LHV for Hydrogen is 33 kWh per kg, use for calculation of FC and engine efficiency.
HHV for hydrogen is 40 kWh per kg, use for calculation of electrolysis' efficiency and heater's efficiency.

Low-temperature electrolysis requires cooling to remove waste heat at around 80-90 degree C, 75-80% efficient.
Intermediate electrolysis is more efficient at above 90% efficiency, with waste heat at above 100 degree C.

High-temperature electrolysis is what you're referring to, and takes place at 700-800 degree C, using solid oxides to with such a high temp. Could be 130% efficient with respect to electricity energy, by using some thermal energy as well. Still very expensive and still experimental.


LHV doesn't mean low heating value, it means LowER Heating Value.  It is the energy available when the latent heat of water cannot be recovered.  The HighER Heating Value is when the water vapor is condensed.

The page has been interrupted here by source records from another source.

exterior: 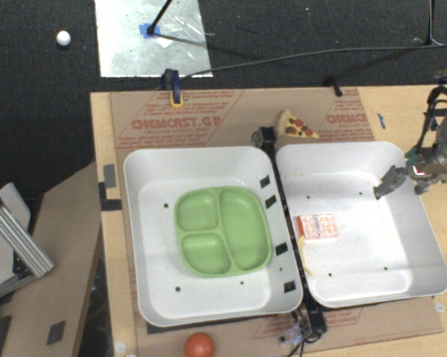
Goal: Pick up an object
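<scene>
So the worktop (227, 109) is a tan board with red CHEMCAST lettering printed across it, and around it the floor looks dark, with a shiny silver sheet (151, 33) lying up top and a small white ball (64, 38) off to the upper left. Two shallow white bins sit side by side on it. The left bin (145, 186) has a green divided plate (222, 231) sitting pretty much in the middle. The right bin (395, 273) holds a small flat packet (318, 226) with a red and white pattern, lying flat near the bin's left wall, long axis running left-right across the view. The gripper (386, 184) pokes in over the right bin's upper right area, well apart from the packet, and honestly I can't tell if the fingers are wide or narrow. A slice of toy pizza (296, 126) rests just above the bins, and an orange-red ball (199, 348) sits below the left bin.
</scene>
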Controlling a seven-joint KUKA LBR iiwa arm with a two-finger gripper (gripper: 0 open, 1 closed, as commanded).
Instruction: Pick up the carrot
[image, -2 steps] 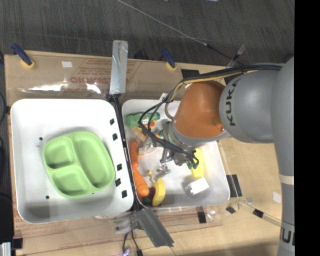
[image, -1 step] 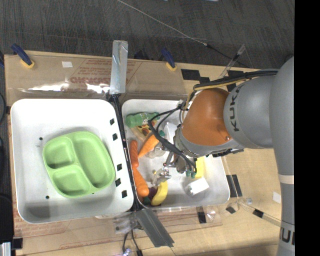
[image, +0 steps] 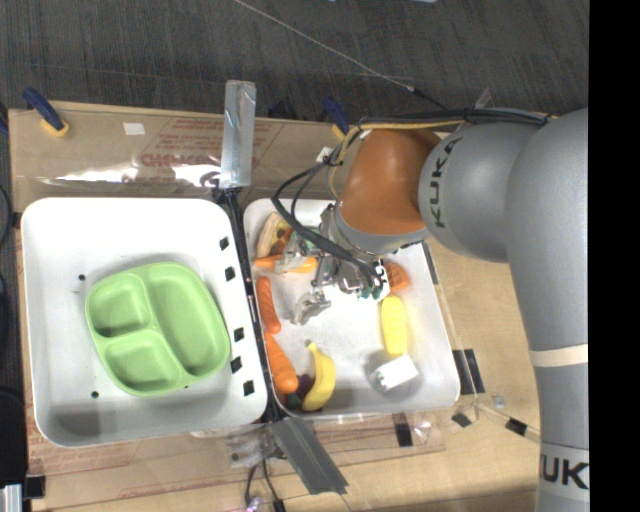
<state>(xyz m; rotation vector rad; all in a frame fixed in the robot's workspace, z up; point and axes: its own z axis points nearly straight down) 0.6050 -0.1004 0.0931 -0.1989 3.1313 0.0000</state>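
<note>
Carrot (image: 268, 305) at the right bin's (image: 432, 300) left wall
Long, slim, orange; gripper (image: 312, 303) beside it, whether parted or closed can't be told.

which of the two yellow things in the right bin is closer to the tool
The straight yellow piece at the bin's right side, just below the tool. The curved banana lies farther off, by the bottom edge next to the orange carrot.

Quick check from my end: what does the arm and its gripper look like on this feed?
The arm is smooth grey with black KUKA lettering and an orange band above the wrist. Black cables loop beside it. The gripper is small, metallic, with two thin fingers.
</note>
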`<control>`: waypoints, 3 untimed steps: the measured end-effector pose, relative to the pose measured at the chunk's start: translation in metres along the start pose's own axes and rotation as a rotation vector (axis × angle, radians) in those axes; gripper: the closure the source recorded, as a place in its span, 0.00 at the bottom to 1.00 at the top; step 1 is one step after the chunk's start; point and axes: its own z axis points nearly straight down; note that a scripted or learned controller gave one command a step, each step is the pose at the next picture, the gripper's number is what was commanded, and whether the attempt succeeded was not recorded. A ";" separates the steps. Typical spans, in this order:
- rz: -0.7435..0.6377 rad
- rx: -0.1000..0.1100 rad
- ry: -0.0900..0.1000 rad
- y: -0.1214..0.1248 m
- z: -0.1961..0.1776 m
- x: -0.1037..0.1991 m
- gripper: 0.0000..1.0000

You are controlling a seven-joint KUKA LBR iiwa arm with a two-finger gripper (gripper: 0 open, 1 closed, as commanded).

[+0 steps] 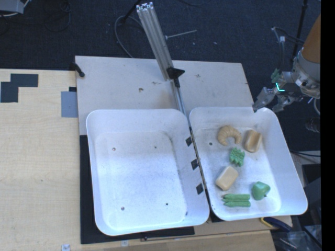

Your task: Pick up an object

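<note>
The right bin (282, 140) holds several small food-shaped items: a tan croissant (229, 134), a beige bread roll (252, 140), a small green leafy piece (237, 156), a pale yellow block (227, 178), a green bean pod (236, 200) and a green pepper (260, 190). My gripper (269, 98) hangs at the far right, above the bin's back right corner, apart from all the items. Nothing shows between its fingers.
The left bin (99, 140) sits beside the right one, with a row of black clips (192, 163) along the divide. A slanted metal rail (159, 43) rises behind the bins. A light wooden bench top (36, 156) stretches to the left.
</note>
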 end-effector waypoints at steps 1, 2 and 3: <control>0.000 0.000 0.000 0.000 0.000 0.000 0.00; 0.001 0.004 0.001 0.005 0.055 0.008 0.00; 0.000 0.005 0.001 0.003 0.116 0.003 0.00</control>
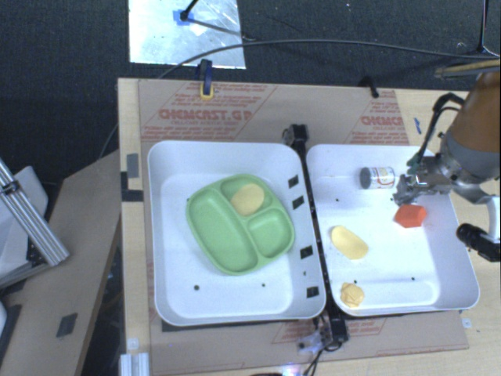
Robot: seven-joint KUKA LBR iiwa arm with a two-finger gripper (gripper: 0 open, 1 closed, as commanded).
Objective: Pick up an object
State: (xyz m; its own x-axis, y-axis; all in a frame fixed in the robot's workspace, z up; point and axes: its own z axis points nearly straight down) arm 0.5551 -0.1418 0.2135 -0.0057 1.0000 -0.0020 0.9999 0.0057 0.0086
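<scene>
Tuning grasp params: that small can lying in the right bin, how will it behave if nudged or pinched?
The small can lies on its side, so a nudge would probably roll it. It looks rigid and smooth, possibly slippery. Likely light, given its size beside the red block.

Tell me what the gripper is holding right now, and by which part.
It cannot be told. The gripper hangs in the right bin, just above the orange block and beside the small can. Nothing is visibly between its fingers.

The setting was a robotics laboratory. Two white bins [313, 163] sat on a clamped protective board [266, 104]. At 9 o'clock stood an aluminium extrusion [31, 222]; at 12 o'clock, cabling [329, 44] crossed dark carpet [63, 53].
</scene>
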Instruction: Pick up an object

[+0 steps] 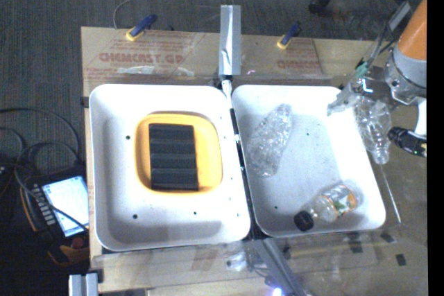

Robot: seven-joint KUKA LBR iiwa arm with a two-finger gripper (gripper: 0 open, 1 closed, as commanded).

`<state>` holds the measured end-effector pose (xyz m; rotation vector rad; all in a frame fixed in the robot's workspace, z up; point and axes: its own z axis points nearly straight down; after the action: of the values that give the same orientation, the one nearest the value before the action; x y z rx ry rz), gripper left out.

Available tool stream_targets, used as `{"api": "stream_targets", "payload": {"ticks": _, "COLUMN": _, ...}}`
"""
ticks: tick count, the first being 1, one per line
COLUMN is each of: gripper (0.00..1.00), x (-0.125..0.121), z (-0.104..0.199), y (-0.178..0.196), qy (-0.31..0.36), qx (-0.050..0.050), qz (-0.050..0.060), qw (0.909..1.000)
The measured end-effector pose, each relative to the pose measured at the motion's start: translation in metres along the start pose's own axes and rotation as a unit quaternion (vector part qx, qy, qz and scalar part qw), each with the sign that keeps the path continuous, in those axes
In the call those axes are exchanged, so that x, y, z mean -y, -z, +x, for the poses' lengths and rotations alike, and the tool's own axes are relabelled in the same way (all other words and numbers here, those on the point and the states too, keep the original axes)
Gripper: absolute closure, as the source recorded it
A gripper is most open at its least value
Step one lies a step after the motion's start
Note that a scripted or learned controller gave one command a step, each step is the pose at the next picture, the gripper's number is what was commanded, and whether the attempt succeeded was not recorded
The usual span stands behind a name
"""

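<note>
We see the gripper [362, 95] over the right bin's [316, 149] far right corner; a clear bottle [373, 129] hangs just below it, but we cannot tell its grip. Within that bin, a crumpled bottle [270, 138] lies left, a capped bottle [329, 204] near.

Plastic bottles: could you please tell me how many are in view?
3. One crushed bottle lies in the right bin, a capped bottle lies near its front edge, and a third bottle hangs at the gripper, over the bin's right wall.
</note>
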<state>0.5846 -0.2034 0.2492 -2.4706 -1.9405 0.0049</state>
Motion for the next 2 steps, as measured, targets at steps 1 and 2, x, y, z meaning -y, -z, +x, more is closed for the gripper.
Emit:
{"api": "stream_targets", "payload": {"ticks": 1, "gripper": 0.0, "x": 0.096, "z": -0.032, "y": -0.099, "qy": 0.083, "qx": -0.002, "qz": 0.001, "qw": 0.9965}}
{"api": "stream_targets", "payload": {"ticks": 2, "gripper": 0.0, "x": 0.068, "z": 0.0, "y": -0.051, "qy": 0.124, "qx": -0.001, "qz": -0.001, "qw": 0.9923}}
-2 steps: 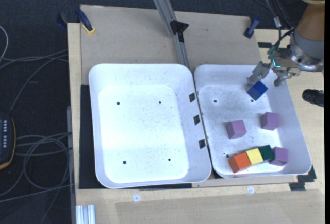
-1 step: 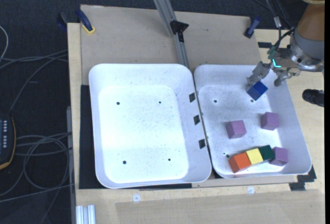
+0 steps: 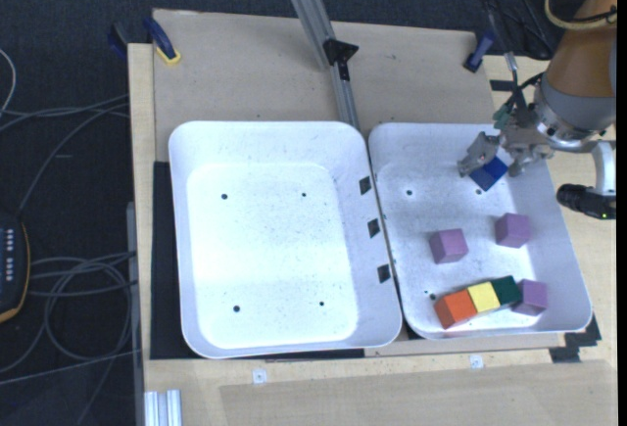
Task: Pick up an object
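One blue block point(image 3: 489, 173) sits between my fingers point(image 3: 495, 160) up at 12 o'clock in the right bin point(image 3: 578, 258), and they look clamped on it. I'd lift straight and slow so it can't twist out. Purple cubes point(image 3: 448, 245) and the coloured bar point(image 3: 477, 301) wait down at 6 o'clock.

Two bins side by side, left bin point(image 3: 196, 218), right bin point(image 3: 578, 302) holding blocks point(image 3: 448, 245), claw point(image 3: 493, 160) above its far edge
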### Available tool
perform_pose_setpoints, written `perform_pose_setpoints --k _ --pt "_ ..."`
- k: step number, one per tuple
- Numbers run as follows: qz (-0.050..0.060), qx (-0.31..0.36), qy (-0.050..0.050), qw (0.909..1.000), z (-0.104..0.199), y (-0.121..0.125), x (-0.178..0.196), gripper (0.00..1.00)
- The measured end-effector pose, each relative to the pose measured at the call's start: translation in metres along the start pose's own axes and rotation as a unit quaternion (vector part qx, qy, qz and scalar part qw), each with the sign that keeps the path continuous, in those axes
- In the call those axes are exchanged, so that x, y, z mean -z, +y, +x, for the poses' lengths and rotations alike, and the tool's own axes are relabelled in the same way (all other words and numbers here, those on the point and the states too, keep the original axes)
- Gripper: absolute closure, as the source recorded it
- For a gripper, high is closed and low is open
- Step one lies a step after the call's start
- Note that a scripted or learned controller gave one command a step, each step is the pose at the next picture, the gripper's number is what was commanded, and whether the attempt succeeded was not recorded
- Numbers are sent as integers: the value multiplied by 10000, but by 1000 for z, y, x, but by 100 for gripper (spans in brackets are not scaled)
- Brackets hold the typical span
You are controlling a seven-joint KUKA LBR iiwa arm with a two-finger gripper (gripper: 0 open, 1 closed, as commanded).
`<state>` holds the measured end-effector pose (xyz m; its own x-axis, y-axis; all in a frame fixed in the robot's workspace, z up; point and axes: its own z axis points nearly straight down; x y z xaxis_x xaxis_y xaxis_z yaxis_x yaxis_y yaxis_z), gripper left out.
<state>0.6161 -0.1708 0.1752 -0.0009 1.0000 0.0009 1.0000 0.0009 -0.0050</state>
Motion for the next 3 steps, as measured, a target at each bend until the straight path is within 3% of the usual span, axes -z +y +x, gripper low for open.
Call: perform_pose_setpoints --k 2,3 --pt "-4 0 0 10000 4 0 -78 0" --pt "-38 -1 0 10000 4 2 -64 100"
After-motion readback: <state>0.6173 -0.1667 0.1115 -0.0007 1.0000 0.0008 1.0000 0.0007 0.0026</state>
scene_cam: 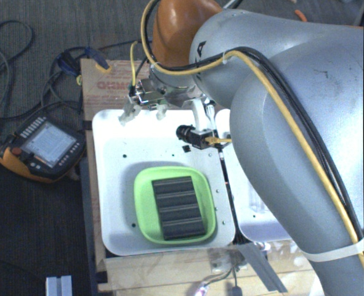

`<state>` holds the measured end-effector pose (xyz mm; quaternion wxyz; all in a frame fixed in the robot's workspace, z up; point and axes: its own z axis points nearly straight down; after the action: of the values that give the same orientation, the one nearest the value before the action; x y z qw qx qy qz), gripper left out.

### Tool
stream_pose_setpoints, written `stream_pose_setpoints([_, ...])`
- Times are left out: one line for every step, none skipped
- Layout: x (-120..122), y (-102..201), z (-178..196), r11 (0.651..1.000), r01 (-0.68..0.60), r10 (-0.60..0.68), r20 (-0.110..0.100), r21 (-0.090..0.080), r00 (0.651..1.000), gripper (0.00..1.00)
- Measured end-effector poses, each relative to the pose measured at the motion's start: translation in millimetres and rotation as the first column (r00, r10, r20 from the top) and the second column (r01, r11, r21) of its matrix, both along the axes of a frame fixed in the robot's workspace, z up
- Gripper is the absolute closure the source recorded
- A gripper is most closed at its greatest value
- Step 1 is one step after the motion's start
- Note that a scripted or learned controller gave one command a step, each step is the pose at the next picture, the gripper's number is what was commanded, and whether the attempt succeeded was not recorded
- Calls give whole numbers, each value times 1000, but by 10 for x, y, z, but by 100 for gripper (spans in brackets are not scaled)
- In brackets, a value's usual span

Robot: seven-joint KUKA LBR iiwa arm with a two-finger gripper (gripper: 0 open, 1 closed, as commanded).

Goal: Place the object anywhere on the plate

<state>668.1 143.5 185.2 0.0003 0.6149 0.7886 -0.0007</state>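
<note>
Arm: reaches in from the right and covers most of the right bin; its wrist hangs over the far edge of the left bin.
Left bin: lies below the gripper and holds the plate.
Plate: green, square with rounded corners, well nearer the camera than the gripper, in the bin's near half.
Object: dark ribbed block, lying flat inside the plate's rim, well apart from the gripper.
Gripper: high at the bin's far rim; nothing shows between its pale fingertips, so it looks empty, but how wide it stands I cannot tell.
Progress: by my reading the placing is done, since the block rests wholly on the plate.
Left to do: seemingly nothing beyond moving the arm away.
</note>
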Motion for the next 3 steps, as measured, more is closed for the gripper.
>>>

The difference can be substantial; the LHV for methane is 50.0 MJ/kg, the HHV is 55.5 MJ/kg.  The difference for hydrogen per Roger is a full 20%.

As for the economics issues, all of this is easily solved if people simply pay for what they're actually using.  In the case of nuclear power, what they're getting is an always-on stream of power with extremely low marginal cost.  The way to bill for this is a monthly "subscription fee" for your base load, say as a constant 300 watts 24/7 which you pay for even if you don't take it.  It would be the cheapest dispatchable power you could buy, but the quantity would be limited; additional capacity could be financed by waiting lists for subscriptions.  As you got to more variable demand, you'd trade off availability vs. marginal cost.  If your peak demand was only 1% of the time, you'd be happy with a high marginal cost so long as the availability fee was low.

Where variable renewables fit in this isn't clear-cut, but selling at a spot price would favor users who could buffer their consumption.  Appliances like ice-storage air conditioners, frozen-brine freezers and heat batteries for DHW and space heating would be favored.  All of these things would save people money, and could do so in at least 2 ways:  levelling demand to move more consumption to the subscribed base-load amount, and scheduling demand for periods when surpluses make spot prices cheap.


Good discussion, but I do not see any mention of the problems Germany has been having with the "excess" renewable power. So much so that spot market rates went negative, i.e. generating companies were having to pay others to take their power rather than dial down generation.
I like the concept of trying to solve two problems (disposal of CCS CO2 and variable renewable power) at once, but suspect the economics won't work overall - per comments above about capital cost and utilisation factor. Negative spot market rates are pretty intermittent after all.

Roger Pham

Good point, CJY, the economics will improve with volume and experience. With increasing penetration of renewable energy (RE), there will be no going around the need to store increasing periods of energy excess, for winter heating and power production. The cost will eventually go down to be competitive with fossil fuels. We have got to continue now in order to get to that point. If we don't do anything now, we will never get there.